If we allow config file handling directly, libvirt could start using it even without mdevctl present? (Not sure if that makes sense.)
- Should mdevctl be a stand-alone tool, provide library functions, or
both? Related: should it keep any internal state that is not written to disk? (I think that also plays into the transient vs. persistent question.)
I don't think we want an mdevctld, if that's what you mean by internal
Yeah, mdevctld--.
state not written to disk. I think we ideally want all state in the mdev config files or discerned through sysfs. How we handle non-systemd hosts may throw a wrench in that though since currently the systemd integration relies on a template to support arbitrary mdevs and I'm not sure how to replicate that in other init services.

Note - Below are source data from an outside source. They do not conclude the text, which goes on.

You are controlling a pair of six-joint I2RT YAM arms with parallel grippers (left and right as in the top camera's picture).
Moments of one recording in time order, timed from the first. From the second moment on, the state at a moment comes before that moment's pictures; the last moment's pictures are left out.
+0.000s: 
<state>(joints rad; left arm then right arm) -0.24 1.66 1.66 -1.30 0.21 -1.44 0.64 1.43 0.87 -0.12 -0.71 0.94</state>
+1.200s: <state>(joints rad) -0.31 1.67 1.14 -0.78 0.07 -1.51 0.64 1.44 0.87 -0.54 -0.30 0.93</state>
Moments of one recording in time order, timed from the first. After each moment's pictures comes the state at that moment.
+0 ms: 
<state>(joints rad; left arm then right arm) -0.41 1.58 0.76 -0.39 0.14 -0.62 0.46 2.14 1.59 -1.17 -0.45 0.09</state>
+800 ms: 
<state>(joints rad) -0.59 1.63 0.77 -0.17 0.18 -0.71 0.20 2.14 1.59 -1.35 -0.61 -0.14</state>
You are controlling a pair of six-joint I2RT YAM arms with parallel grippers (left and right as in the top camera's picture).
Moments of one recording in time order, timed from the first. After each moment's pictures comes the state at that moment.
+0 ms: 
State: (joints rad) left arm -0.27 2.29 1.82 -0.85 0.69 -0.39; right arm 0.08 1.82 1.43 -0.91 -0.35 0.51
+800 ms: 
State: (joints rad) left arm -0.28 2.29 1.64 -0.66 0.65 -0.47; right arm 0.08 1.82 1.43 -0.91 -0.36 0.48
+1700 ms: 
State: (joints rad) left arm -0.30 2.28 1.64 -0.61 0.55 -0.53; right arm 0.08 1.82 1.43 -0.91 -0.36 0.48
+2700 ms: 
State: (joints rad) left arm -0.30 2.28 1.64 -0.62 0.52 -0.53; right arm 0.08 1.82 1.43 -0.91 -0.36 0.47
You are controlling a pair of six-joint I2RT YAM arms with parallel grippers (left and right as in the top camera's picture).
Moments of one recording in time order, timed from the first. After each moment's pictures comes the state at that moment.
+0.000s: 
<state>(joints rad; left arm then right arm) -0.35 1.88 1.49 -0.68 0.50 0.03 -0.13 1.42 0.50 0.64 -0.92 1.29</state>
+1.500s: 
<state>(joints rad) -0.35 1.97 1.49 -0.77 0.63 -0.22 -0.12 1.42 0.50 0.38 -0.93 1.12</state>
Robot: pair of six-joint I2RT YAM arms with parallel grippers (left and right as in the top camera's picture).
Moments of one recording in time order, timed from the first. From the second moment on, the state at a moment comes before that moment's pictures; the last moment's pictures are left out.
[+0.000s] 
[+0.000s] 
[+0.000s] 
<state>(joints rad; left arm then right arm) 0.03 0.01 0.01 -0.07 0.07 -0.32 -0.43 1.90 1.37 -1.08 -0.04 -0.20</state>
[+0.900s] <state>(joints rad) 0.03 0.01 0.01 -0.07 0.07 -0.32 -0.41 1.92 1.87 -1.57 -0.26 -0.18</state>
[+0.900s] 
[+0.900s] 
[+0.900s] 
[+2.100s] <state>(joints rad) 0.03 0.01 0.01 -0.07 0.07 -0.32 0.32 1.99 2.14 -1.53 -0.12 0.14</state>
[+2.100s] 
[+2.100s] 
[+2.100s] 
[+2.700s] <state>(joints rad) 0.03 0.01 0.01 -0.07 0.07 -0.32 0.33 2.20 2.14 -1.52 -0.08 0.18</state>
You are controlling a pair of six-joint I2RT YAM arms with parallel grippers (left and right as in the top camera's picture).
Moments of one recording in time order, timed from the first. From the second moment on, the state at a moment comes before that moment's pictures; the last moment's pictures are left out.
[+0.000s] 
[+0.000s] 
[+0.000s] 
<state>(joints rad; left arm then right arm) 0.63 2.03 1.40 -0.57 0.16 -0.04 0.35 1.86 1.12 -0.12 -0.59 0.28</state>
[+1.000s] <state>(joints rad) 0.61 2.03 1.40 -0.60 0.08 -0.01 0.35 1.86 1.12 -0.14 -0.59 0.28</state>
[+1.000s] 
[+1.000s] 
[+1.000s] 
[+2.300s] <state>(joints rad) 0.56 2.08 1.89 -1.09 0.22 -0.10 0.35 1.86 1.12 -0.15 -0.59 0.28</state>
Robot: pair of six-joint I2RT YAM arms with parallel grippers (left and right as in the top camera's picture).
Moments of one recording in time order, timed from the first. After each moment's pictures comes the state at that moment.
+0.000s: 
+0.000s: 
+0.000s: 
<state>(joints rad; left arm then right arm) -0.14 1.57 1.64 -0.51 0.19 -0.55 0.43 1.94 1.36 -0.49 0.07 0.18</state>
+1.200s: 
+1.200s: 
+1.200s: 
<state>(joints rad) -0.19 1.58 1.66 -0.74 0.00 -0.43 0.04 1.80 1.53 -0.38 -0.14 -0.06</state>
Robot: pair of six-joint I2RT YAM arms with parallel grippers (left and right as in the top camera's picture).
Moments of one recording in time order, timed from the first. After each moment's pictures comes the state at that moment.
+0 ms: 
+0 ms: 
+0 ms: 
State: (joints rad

If we need to dynamically manage per mdev init files in addition to config files, we're not so self contained.
FWIW, I'd love using mdevctl for OpenStack (Nova) just at least for creating persisted mdevs (ie. mdevs that would be recreated after rebooting using systemctl). That's the real use case I need. Whether libvirt would internally support mdevctl would be nice but that's not really something Nova needs, so I leave others providing their own thoughts.
My personal opinion is that mdevctl should be able to tolerate mdevs
being configured by other means, but probably should not try to impose its own configuration if it detects that (unless explicitly asked to do so). Not sure how feasible that goal is.
That's what I misunderstand : in order to have a guest using a vGPU, you need to do two things : 1/ create the mdev 2/ allocate this created dev to a specific guest config
Of course, we could imagine a way to have both steps to be done directly by libvirt, but from my opinion, mdevctl is really helping 1/ and not 2/.
Yep, we also don't want to presume libvirt is the only consumer here. mdevctl should also support other VM management tools, users who write their own management scripts, and even non-VM related use cases.
Oh yes, please don't premuse mdevctl is only needed by libvirt. FWIW, once mdevctl is supported by RHEL, I'd love to use it for OpenStack Nova at least because I want to persist the mdevs. At the moment, Nova just creates mdevs directly by sysfs and look the existing onces up by sysfs, but upstream community in Nova thinks the mission statement is not about managing mdevs so we don't really want to add in Nova some kind of DB persistence just for mdevs.
So, Nova would basically poke mdevctl, but not interact with the config files directly? Or am I misunderstanding?
A well-defined config file format is probably a win, even if it only
ends up being used by mdevctl itself.
Yes, regardless of whether others touch them, conversion scripts on upgrade should be avoided. Do we need something beyond a key=value file? So far we're only storing the mdev type and startup mode, but vfio-ap clearly needs more, apparently key=value1,value2,... type representation. Still, I think I'd prefer simple over jumping to xml or json or yaml. Thanks,
Heh, in OpenStack discussing about a file format is possibly one of the longest arguments we already have, so I leave others to say their own opinions but FWIW, as we use Python we tend to prefer YAML files. I don't care about the format tho, just take the most convenient for libvirt I'd say.
Aww, and here I was looking forward to a nice file format discussion... More seriously, as I said in my other reply, .ini style would be good, but using JSON probably gives us more flexibility in the long run.